Лицо Гурлова повеселело, и глаза заблестели.
– Вы думаете, что мы опять увидимся скоро? – спросил он, оживляясь.
– Рассчитываю, что долго ждать не придется. Будьте довольны пока этим.
– Ну, а потом-то что же? На что вы надеетесь?
– А вот посмотрите на это кольцо, – заговорил Прохор Саввич и, сняв с пальца кольцо, изображавшее змею, пожирающую свой хвост, подал его Гурлову, – вот, посмотрите!..
Гурлов взял кольцо и стал рассматривать. Оно было простое железное, но превосходной работы. Два прекрасных рубина были вставлены на месте глаз змеиных.
– Дивная работа! – похвалил Гурлов. – Но зачем вы показываете мне эту вещь?
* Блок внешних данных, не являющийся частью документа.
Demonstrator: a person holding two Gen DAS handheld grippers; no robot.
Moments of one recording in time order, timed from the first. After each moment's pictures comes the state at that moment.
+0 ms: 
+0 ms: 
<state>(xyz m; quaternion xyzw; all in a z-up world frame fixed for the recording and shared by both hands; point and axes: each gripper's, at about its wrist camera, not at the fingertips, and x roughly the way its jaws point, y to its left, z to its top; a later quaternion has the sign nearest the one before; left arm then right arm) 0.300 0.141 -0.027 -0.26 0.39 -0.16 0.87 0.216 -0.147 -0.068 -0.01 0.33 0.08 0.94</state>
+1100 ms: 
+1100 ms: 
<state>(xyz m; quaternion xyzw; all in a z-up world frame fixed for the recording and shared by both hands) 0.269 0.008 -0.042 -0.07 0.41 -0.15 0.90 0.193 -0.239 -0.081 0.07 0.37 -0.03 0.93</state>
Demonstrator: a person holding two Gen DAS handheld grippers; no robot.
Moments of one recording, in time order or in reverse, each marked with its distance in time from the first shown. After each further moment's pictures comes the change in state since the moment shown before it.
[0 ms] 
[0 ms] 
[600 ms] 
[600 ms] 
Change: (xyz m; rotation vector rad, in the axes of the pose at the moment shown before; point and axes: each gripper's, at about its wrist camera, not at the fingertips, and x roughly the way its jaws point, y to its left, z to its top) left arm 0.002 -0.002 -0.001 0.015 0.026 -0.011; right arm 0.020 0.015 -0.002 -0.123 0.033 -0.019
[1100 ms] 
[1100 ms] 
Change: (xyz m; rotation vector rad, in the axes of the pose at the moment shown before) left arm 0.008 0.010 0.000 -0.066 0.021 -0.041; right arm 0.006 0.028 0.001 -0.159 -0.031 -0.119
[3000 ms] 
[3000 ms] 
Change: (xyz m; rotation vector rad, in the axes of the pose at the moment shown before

– А вот сейчас я объясню вам. Змея есть и всегда останется олицетворением зла. Это есть та сила, которая противна добру, как тень – свету, и, как тень делает заметным свет, так эта сила делает заметным добро. Вот назначение этой силы и основание ее существования. Но, видите, эта змея пожирает самое себя. В этом весь смысл и глубокая тайна, раскрыть и познать которую можно лишь после долгих лет ученья и самовоспитания. Все раскрыть я вам не могу, да вы и не воспримете всего, неподготовленный. Я скажу вам только, что добро всюду находит себе пищу и само живет и рождает добро, а зло питается лишь самим собою и само себя пожирает. Поэтому если кто желает принести вам зло, оставьте его, не трогайте: это зло падет само собою, само себя поглотит, если вы не будете питать его новым злом, якобы борясь с ним. Из такой борьбы выйдет только увеличение зла. Помните эту эмблему – змею, себя пожирающую, и верьте, что зло само по себе готовит свою погибель.